9. A pitch extraction apparatus according to claim 1, further comprising:

noise level discrimination means for comparing the input acoustic signal with a predetermined noise level to discriminate whether or not the input acoustic signal is a voiceless sound; and

gate means, arranged at an input or output side of said pitch extraction means, for, when said noise level discrimination means determines that the input acoustic signal is the voiceless sound, inhibiting an input to or an output from said pitch extraction means.

10. An apparatus according to claim 9 wherein the apparatus includes noise level measurement means for measuring a noise level of the input acoustic signal and wherein a value of the noise level measured upon initial application of power to the apparatus is used as said predetermined noise level.

11. An apparatus according to claim 9 including means for determining an average amplitude value of said input acoustic signal and wherein said noise level discrimination means compares the average amplitude value with the predetermined noise level to discriminate whether or not said input acoustic signal is a voiceless sound.

12. An apparatus according to claim 10 including means for determining an average amplitude value of said input acoustic signal and wherein said noise level discrimination means compares the average amplitude value with the predetermined noise level to discriminate whether or not said input acoustic signal is a voiceless sound.

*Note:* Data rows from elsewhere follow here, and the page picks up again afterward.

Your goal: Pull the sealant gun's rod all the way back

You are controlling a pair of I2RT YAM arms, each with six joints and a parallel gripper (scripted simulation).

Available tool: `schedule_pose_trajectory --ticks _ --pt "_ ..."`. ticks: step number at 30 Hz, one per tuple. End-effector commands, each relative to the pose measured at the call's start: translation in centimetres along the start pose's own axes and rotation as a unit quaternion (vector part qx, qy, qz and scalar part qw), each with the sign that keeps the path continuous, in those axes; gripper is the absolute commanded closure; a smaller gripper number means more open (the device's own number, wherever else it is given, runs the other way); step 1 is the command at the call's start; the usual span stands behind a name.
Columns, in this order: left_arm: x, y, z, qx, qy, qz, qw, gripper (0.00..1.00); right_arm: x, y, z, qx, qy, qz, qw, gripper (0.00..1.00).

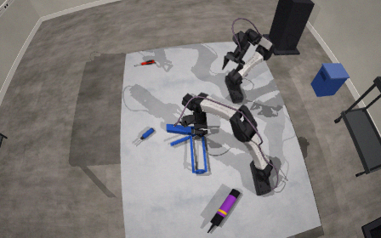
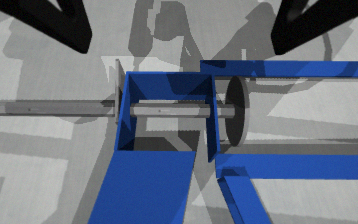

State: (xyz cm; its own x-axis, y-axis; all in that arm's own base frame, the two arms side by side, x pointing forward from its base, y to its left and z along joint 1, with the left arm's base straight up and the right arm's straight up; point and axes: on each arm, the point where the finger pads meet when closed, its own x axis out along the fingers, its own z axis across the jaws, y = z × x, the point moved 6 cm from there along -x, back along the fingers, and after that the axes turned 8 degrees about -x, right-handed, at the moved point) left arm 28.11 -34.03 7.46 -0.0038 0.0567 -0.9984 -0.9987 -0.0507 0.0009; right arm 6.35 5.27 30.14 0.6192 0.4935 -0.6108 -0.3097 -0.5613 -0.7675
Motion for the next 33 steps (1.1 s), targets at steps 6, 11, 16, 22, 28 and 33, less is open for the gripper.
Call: schedule_pose_trajectory --ticks 6,11,16,22,28,33 --pt "1.2 -0.1 0.5 0.001 0.002 -0.004 1.000 0.00 -0.5 0.4 0.2 0.022 -0.006 -0.007 1.000 0.34" --pt "2.9 -0.1 0.6 0.001 -0.010 0.004 1.000 0.00 -0.6 0.4 0.3 0.026 -0.009 -0.009 1.000 0.34" --pt "3.6 0.0 0.6 0.001 -0.010 0.004 1.000 0.00 -0.6 0.5 0.4 0.030 -0.013 -0.012 0.999 0.34" --pt "4.5 -0.1 0.7 0.000 -0.010 0.003 1.000 0.00 -0.7 0.6 0.4 0.034 -0.016 -0.015 0.999 0.34" --pt "4.8 0.0 0.6 0.000 -0.009 0.005 1.000 0.00 -0.8 0.7 0.4 0.038 -0.016 -0.017 0.999 0.34" --pt "4.8 0.0 0.7 -0.002 -0.011 0.002 1.000 0.34 -0.8 0.8 0.2 0.042 -0.014 -0.018 0.999 0.34"
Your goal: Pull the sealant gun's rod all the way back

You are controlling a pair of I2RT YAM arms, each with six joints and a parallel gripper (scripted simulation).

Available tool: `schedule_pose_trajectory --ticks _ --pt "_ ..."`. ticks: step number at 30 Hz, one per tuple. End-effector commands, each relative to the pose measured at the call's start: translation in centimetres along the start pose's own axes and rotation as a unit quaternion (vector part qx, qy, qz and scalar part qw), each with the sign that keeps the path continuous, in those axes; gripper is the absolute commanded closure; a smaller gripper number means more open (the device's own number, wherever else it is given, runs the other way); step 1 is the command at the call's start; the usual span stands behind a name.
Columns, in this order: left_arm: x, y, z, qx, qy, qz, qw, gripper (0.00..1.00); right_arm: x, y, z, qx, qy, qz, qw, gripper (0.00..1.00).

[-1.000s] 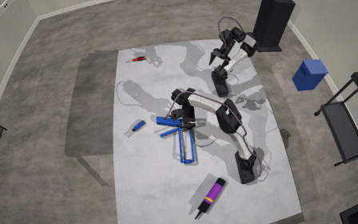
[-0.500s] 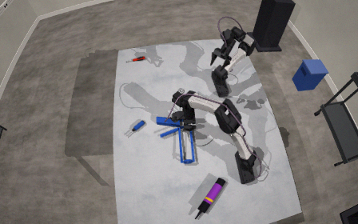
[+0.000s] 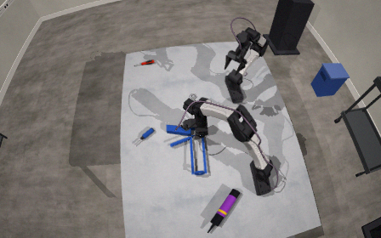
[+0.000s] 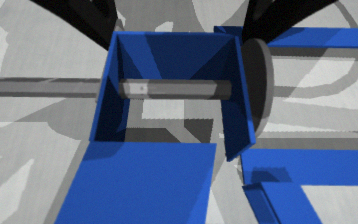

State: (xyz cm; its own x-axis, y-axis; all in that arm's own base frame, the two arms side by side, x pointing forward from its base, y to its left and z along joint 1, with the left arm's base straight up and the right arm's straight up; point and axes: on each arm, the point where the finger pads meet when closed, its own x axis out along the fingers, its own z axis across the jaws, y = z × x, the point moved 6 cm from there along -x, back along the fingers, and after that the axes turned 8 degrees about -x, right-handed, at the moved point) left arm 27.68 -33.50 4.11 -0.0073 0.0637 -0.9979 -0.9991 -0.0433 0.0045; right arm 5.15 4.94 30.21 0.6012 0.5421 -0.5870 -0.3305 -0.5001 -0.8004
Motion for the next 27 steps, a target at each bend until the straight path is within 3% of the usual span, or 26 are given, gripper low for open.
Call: schedule_pose_trajectory --ticks 1,11,13,15,19,21,22,25,27 --pt "1.4 -0.4 0.3 -0.006 -0.006 0.002 1.000 0.36 0.1 0.3 -0.4 0.011 0.007 0.001 1.000 0.34" --pt "0.2 -0.3 0.0 -0.006 0.006 -0.005 1.000 0.47 0.2 0.2 -0.4 0.011 0.007 0.004 1.000 0.34" --pt "0.2 -0.3 0.0 -0.007 0.006 -0.005 1.000 0.70 0.2 0.2 -0.4 0.011 0.007 0.004 1.000 0.34" --pt "-0.3 -0.2 0.0 -0.005 0.004 -0.004 1.000 0.50 0.2 0.2 -0.4 0.011 0.007 0.004 1.000 0.34" --pt "-0.5 -0.2 0.1 -0.002 0.002 -0.003 1.000 0.50 0.2 0.2 -0.4 0.011 0.007 0.004 1.000 0.34" --pt "-0.5 -0.2 0.1 -0.002 0.002 -0.003 1.000 0.27 0.2 0.2 -0.4 0.011 0.007 0.004 1.000 0.34" --pt "-0.5 -0.2 0.1 -0.002 0.002 -0.003 1.000 0.22 0.2 0.2 -0.4 0.011 0.007 0.004 1.000 0.34" --pt "-2.8 -0.4 0.1 -0.002 0.016 -0.016 1.000 0.22 0.2 0.2 -0.4 0.011 0.007 0.004 1.000 0.34" --pt "-2.8 -0.4 0.1 -0.002 0.016 -0.016 1.000 0.22 0.2 0.2 -0.4 0.011 0.007 0.004 1.000 0.34"
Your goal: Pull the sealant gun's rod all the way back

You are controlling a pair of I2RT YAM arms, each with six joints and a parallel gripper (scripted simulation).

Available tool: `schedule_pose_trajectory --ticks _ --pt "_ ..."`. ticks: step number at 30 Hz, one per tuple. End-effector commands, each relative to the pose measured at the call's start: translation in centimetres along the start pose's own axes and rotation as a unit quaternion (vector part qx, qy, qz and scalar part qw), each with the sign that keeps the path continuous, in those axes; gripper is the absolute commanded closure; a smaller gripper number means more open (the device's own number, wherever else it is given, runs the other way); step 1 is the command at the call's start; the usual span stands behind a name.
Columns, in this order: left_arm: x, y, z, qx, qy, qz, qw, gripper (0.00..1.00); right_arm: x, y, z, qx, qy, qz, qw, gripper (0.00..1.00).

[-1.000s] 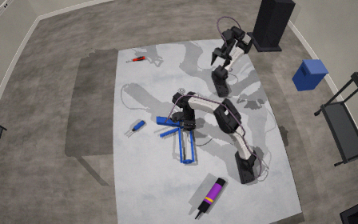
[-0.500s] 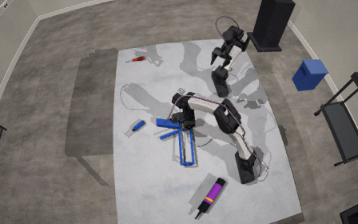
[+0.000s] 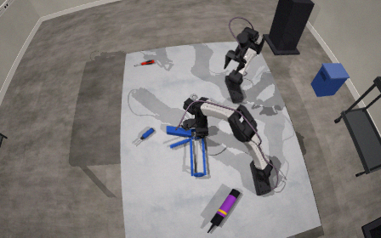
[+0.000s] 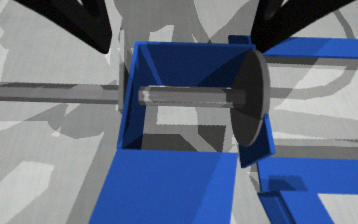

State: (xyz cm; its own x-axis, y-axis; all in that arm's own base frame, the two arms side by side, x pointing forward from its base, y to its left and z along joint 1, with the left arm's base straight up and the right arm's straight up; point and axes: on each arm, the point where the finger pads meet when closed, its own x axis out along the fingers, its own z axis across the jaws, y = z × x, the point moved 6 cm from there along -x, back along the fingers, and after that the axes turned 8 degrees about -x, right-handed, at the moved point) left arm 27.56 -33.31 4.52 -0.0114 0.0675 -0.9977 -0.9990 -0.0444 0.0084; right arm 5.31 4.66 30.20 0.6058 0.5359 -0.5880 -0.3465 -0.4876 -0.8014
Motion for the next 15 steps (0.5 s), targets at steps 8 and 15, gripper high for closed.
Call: schedule_pose_trajectory --ticks 8,15 --pt "-5.7 -0.2 -0.5 -0.004 0.031 -0.027 0.999 0.22 0.2 0.1 -0.1 0.001 0.003 0.002 1.000 0.34" --pt "-5.9 -1.1 -0.3 0.078 0.062 -0.082 0.992 0.00 0.0 -0.1 -0.1 -0.001 0.001 -0.001 1.000 0.34"
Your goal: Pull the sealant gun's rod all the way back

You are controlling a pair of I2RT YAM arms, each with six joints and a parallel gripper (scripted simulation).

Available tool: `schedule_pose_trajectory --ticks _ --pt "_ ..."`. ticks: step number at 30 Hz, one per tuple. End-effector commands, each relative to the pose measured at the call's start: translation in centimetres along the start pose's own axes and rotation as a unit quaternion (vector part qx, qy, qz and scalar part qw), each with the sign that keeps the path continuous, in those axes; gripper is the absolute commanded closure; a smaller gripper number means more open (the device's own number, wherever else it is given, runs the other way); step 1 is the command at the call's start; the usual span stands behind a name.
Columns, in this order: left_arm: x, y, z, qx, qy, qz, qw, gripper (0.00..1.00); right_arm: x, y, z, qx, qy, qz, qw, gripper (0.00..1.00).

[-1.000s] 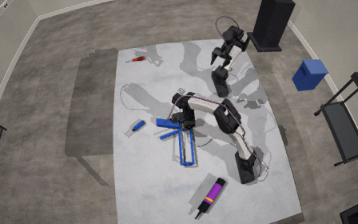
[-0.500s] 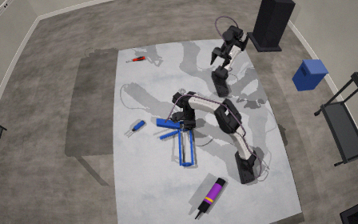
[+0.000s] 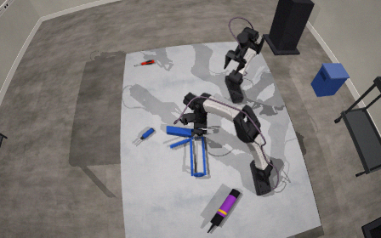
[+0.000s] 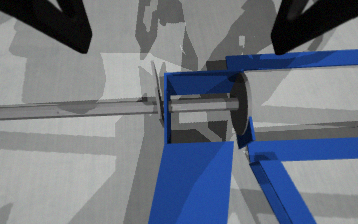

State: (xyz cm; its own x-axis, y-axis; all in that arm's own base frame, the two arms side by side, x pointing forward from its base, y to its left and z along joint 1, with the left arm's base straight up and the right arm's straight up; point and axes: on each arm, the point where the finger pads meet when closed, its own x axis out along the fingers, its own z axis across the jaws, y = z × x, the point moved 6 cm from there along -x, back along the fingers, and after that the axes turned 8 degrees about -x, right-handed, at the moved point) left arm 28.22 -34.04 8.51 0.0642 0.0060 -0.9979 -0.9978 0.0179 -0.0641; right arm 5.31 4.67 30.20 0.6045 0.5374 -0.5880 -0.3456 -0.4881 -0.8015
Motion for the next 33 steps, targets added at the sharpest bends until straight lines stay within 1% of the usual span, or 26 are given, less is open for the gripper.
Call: schedule_pose_trajectory --ticks 1,2,6,13,16,19,22,25,28,30,33 --pt "-1.8 -0.7 0.1 0.049 0.031 -0.045 0.997 0.00 0.0 -0.1 -0.1 -0.001 0.002 -0.001 1.000 0.34" --pt "-1.8 -0.7 0.1 0.049 0.031 -0.045 0.997 0.00 0.0 -0.1 -0.1 -0.001 0.002 -0.001 1.000 0.34" --pt "-3.3 -0.4 1.9 0.123 0.054 -0.086 0.987 0.00 0.0 -0.1 -0.1 -0.001 0.002 -0.001 1.000 0.34" --pt "-5.6 0.9 5.4 0.234 0.093 -0.140 0.958 0.00 0.0 -0.1 -0.1 -0.001 0.002 -0.001 1.000 0.34" --pt "-6.3 1.2 6.6 0.264 0.102 -0.157 0.946 0.00 0.0 -0.1 -0.1 -0.001 0.002 -0.001 1.000 0.34" --pt "-6.4 1.3 7.0 0.271 0.104 -0.161 0.943 0.00 0.0 -0.1 -0.1 -0.001 0.002 -0.001 1.000 0.34" --pt "-6.9 1.5 8.1 0.291 0.111 -0.175 0.934 0.00 0.0 -0.1 -0.1 -0.001 0.002 -0.001 1.000 0.34" --pt "-7.2 1.6 8.7 0.298 0.114 -0.181 0.930 0.00 0.0 -0.1 -0.1 -0.001 0.002 -0.001 1.000 0.34" --pt "-7.2 1.9 9.2 0.293 0.112 -0.176 0.933 0.00 0.0 -0.1 -0.1 -0.001 0.002 -0.001 1.000 0.34" --pt "-6.2 1.8 9.3 0.292 0.102 -0.165 0.937 0.00 0.0 -0.1 -0.1 -0.001 0.002 -0.001 1.000 0.34" --pt "-6.2 1.9 9.2 0.293 0.102 -0.165 0.936 0.00 0.0 -0.1 -0.1 -0.001 0.002 -0.001 1.000 0.34"
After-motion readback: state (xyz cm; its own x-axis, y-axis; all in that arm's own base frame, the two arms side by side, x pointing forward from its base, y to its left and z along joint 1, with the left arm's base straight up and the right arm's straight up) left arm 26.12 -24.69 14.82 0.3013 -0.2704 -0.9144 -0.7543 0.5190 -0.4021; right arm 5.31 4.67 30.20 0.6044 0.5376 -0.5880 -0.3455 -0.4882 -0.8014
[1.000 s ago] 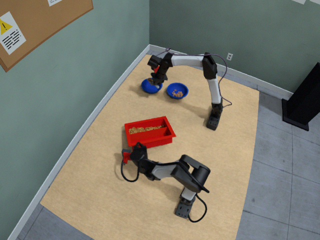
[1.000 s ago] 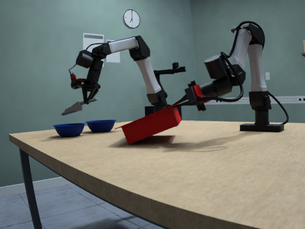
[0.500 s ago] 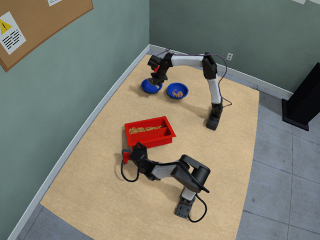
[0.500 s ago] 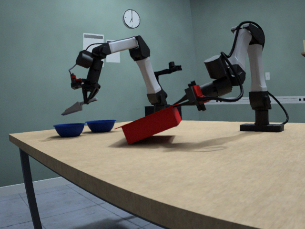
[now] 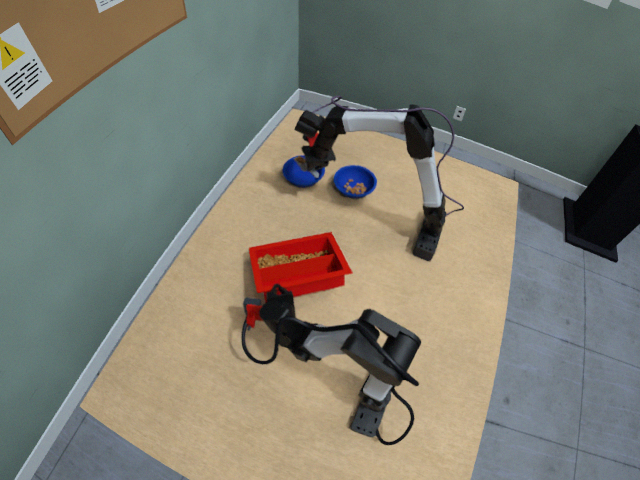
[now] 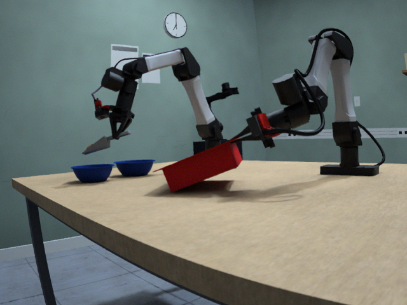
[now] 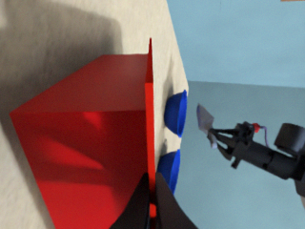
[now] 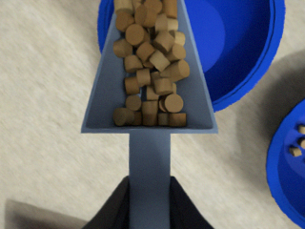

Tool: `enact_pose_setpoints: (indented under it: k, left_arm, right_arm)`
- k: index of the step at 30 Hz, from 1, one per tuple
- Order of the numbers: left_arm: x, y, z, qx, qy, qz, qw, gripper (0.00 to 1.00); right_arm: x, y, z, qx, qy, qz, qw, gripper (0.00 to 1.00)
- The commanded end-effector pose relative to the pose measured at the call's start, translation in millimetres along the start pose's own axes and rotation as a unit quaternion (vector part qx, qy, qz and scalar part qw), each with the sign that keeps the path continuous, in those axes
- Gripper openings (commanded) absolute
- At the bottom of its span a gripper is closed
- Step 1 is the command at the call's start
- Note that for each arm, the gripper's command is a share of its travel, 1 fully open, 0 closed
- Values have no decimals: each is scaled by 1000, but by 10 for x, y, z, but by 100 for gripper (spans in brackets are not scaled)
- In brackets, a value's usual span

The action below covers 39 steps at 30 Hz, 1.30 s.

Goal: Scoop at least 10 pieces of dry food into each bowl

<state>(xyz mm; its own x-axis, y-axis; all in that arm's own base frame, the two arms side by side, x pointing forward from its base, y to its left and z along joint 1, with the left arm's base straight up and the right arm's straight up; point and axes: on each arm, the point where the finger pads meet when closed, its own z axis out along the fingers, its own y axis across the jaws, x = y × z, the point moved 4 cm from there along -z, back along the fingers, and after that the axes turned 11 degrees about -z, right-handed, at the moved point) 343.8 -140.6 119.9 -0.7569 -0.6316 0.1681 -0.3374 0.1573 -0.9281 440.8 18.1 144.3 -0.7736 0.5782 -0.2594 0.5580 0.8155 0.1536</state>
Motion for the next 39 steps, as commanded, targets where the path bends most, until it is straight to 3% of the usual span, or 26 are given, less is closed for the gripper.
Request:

13. An apparatus according to claim 1, wherein said acoustic signal is a digital signal and further including an analog-to-digital converter for receiving an analog acoustic signal and digitizing it to provide the digital signal.

14. An apparatus according to claim 9, wherein said acoustic signal is a digital signal and further including an analog-to-digital converter for receiving an analog acoustic signal and digitizing it to provide the digital signal.